= Retention management =

The workforce Planning for Wisconsin State Government (2005) defines retention management as “a systematic effort by employers to create and foster an environment that encourages current employees to remain at the same employer having policies and practices in place that address their diverse needs”.

== Objectives and principles ==

Retention management focuses on measures that lead to retention of employees. It includes activities that systematically influence the binding, performance and degree of loyalty of staff.
David J. Forrest (1999) defines 5 basic principles of retention management that lead to employee performance and satisfaction, and therefore to their retention.

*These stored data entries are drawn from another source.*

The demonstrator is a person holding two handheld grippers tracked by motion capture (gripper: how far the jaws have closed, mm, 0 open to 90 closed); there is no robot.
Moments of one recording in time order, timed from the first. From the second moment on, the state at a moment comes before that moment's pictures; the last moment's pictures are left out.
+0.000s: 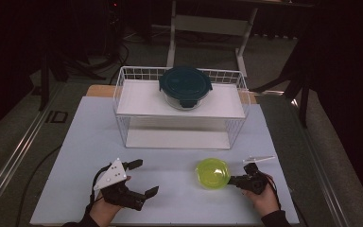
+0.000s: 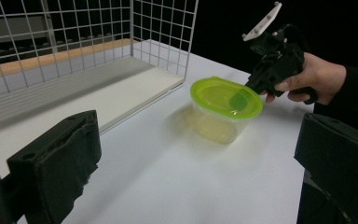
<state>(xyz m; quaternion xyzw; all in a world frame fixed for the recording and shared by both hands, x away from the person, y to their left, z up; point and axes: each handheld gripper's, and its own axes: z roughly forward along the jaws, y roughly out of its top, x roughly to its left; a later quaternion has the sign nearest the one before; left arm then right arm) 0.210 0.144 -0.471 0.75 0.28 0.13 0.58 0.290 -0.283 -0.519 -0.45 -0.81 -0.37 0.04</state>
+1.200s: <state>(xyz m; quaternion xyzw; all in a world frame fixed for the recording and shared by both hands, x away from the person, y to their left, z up) 0.210 0.144 -0.471 0.75 0.28 0.13 0.58 0.305 -0.206 -0.524 -0.40 -0.84 -0.36 0.08</state>
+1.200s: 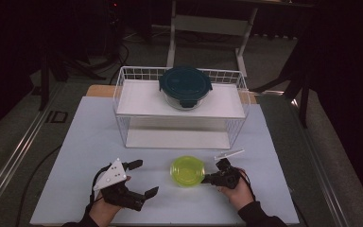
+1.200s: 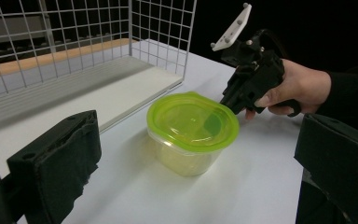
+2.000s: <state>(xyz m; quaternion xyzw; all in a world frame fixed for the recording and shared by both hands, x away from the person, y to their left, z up) 0.211 0.141 -0.469 0.75 0.28 0.12 0.59 0.298 -0.236 -0.484 -0.41 -0.82 -0.40 0.01</state>
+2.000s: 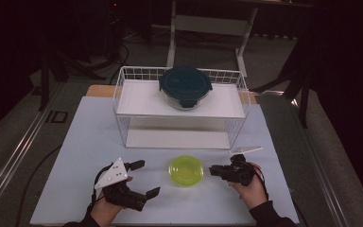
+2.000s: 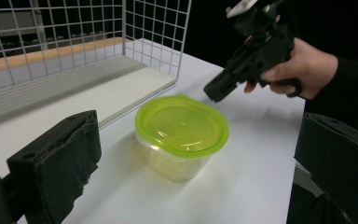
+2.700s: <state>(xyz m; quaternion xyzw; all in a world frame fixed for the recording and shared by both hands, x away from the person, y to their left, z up) 0.230 0.120 -0.434 0.74 0.28 0.09 0.60 0.273 -0.234 -0.438 -0.36 -0.82 -0.45 -0.08</state>
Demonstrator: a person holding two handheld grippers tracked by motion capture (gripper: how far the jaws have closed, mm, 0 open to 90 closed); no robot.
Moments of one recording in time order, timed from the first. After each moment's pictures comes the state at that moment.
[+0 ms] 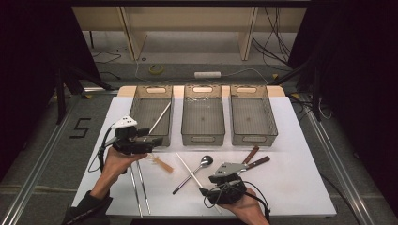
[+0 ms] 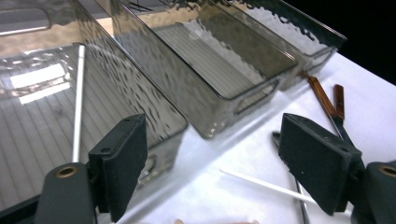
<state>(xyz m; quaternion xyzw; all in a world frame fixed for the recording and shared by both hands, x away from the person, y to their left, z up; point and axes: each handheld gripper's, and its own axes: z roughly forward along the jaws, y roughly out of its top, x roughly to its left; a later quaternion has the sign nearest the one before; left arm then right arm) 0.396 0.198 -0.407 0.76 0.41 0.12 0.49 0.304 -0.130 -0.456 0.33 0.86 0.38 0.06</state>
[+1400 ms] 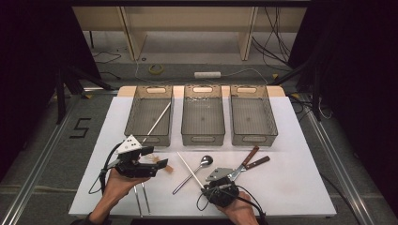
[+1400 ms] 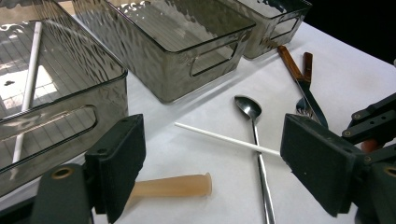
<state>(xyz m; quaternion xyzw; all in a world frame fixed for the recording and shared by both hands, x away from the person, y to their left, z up) 0.346 0.183 -0.424 0.77 0.39 0.12 0.49 0.304 -0.114 -0.483 0.35 0.88 0.32 0.08</state>
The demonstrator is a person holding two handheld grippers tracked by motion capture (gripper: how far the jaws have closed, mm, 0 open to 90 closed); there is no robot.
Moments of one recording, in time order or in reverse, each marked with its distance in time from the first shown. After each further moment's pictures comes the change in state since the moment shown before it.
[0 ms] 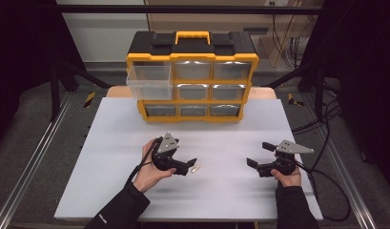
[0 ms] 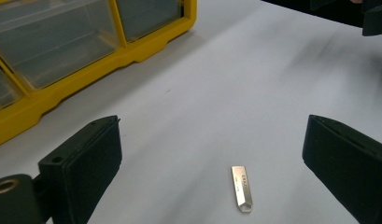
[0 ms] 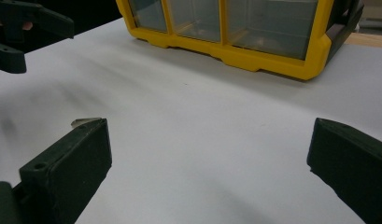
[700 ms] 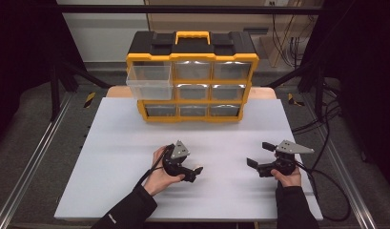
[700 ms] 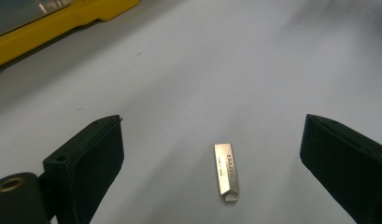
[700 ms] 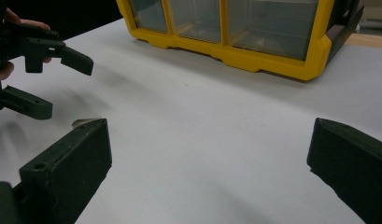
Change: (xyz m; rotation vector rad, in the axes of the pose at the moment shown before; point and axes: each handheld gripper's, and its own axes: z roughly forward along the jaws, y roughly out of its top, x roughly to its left) left arm -0.014 -0.019 0.031 0.105 -0.025 0.010; right arm 0.000 0.000 0.000 -0.004 0.001 -0.001
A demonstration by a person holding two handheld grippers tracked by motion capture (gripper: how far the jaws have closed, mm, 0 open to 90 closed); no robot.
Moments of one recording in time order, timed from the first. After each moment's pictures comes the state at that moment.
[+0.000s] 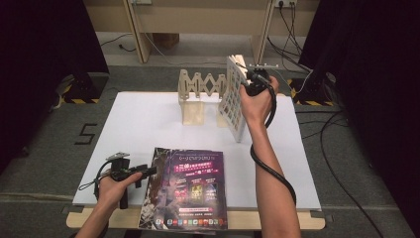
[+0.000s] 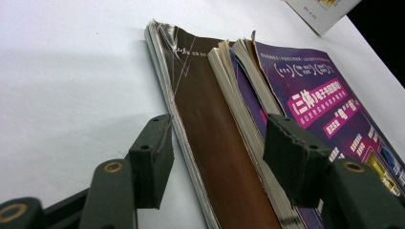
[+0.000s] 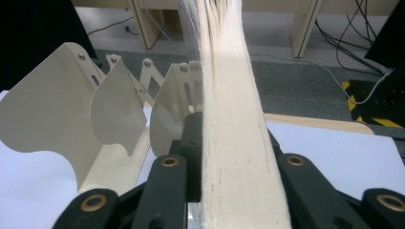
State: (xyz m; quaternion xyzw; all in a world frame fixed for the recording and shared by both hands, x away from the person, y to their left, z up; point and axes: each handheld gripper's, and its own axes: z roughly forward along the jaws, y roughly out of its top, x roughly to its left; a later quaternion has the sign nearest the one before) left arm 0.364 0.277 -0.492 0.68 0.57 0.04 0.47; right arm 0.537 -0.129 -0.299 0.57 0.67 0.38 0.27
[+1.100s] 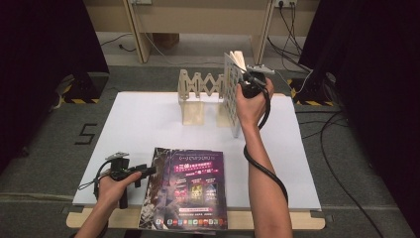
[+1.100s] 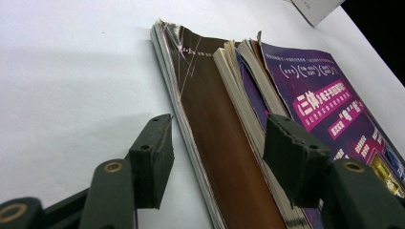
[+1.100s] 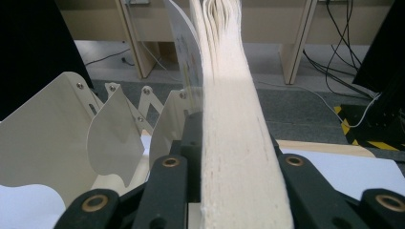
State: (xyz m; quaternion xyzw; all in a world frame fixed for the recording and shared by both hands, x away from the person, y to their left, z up) left arm 0.365 0.279 -0.493 0.68 0.57 0.04 0.47; right arm 0.539 -0.119 -0.310 0.56 0.64 0.42 0.32
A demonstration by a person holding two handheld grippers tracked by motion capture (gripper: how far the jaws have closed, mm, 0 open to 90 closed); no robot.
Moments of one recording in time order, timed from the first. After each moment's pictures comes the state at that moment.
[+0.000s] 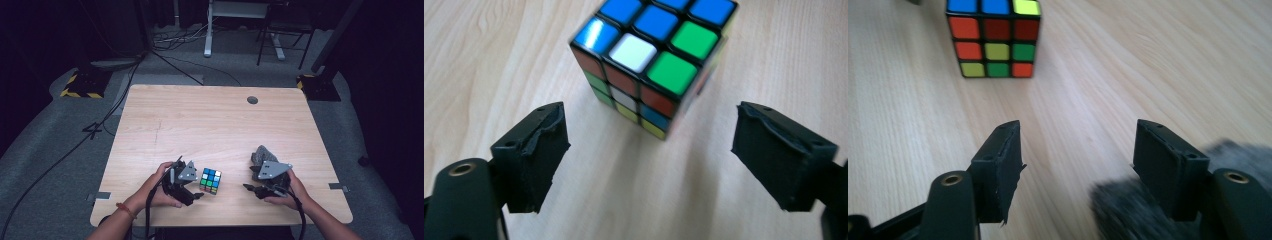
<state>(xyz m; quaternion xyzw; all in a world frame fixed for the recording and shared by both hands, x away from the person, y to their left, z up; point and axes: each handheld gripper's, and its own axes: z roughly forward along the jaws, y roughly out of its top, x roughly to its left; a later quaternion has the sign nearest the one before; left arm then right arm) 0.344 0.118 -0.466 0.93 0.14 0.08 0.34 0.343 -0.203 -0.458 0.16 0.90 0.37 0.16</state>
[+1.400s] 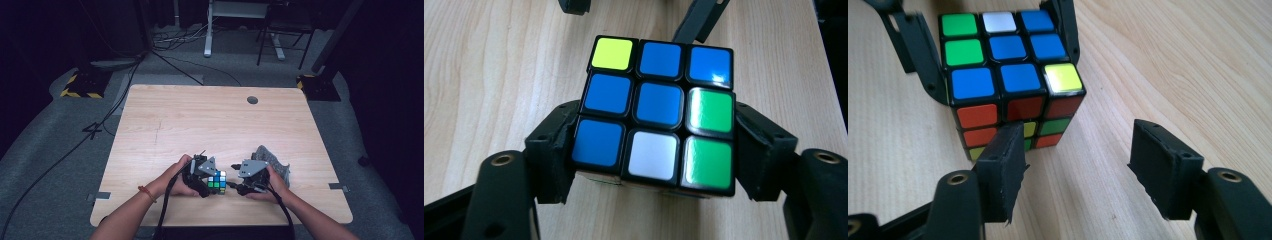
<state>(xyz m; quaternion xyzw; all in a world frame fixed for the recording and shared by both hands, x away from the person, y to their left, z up) 0.373 0.068 -0.468 0.94 0.06 0.02 0.34 0.359 -0.154 -0.472 0.11 0.91 0.38 0.16</state>
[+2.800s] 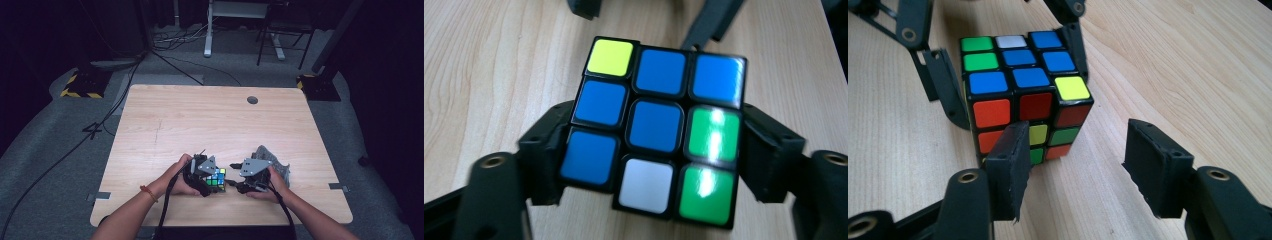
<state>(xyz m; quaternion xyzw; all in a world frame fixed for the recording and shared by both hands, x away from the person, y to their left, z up) 0.375 0.070 -0.470 0.93 0.05 0.04 0.35 0.360 -0.155 -0.468 0.11 0.89 0.40 0.16</state>
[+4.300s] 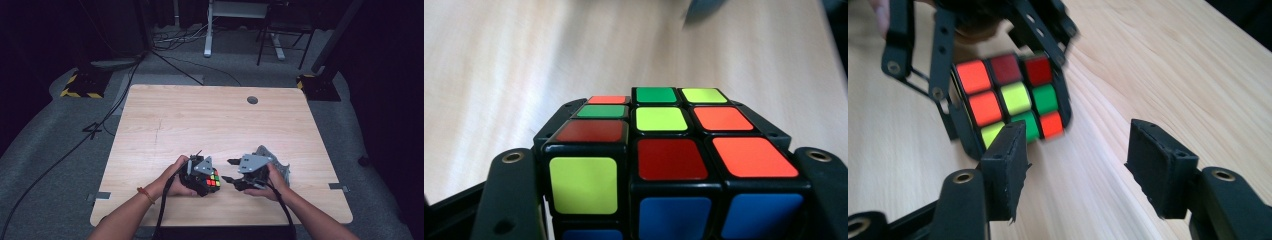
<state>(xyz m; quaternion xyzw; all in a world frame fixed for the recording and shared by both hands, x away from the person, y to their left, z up) 0.375 0.074 -0.477 0.93 0.08 0.04 0.37 0.357 -0.148 -0.443 0.11 0.89 0.42 0.17</state>
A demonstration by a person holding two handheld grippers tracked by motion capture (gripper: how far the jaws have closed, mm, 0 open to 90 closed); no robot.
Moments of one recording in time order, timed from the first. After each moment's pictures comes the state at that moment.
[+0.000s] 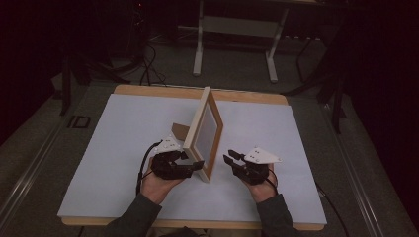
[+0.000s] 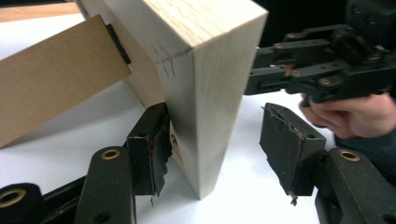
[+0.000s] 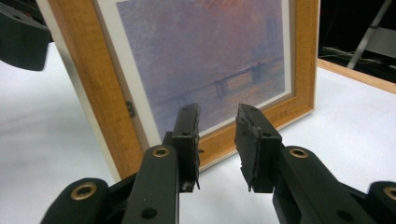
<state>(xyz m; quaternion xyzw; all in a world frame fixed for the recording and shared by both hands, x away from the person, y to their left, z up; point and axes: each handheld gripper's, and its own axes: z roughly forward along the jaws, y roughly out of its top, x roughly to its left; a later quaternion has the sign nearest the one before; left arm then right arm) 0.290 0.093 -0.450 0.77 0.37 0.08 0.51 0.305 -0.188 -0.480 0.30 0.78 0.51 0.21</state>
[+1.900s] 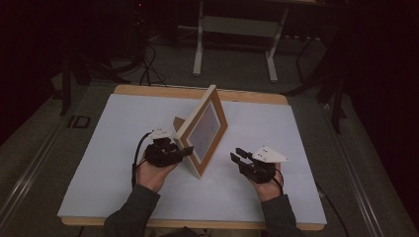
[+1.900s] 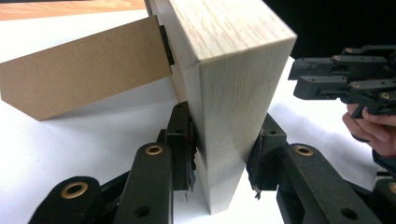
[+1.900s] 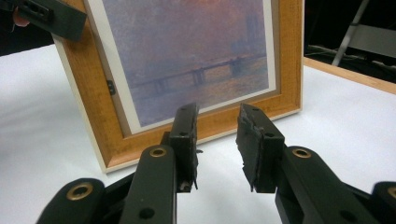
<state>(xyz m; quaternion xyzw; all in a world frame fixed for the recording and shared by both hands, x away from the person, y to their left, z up) 0.320 0.119 -0.447 0.76 0.41 0.08 0.50 0.309 -0.206 -0.481 0.32 0.77 0.52 0.22</state>
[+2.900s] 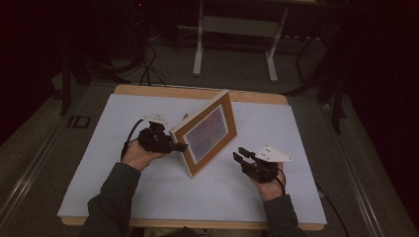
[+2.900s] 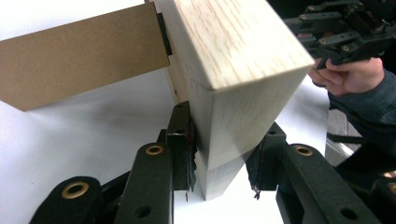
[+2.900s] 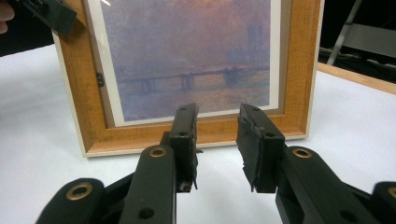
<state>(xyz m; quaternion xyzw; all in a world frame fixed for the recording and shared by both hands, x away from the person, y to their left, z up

1. employees need to feel they are appreciated, valued and trusted. It is about respecting people and their contributions to the company effort.
2. development. Employees who participate in their own growth and development plans are going to stay with the company because they know their company wants more for them.
3. growth in responsibility. Most people want to grow and to feel more competent and more responsible, at any level. A good company helps people manage themselves by consistently focusing on performance and results. The manager teaches the employee what they are good at, what else they need to know and how to get it. As they grow they receive higher levels of responsibility and accountability. This attitude also encourages innovation and creativity.
4. good relationship with the manager. The supervisor represents the personal experience of a corporation of employees and therefore reflects, for better or for worse, its underlying attitudes toward them.
5. success. The valued and successful employee stays. This implies, of course, that the work is meaningful to the corporate enterprise. The strong employer rewards employees for helping to make others successful as well.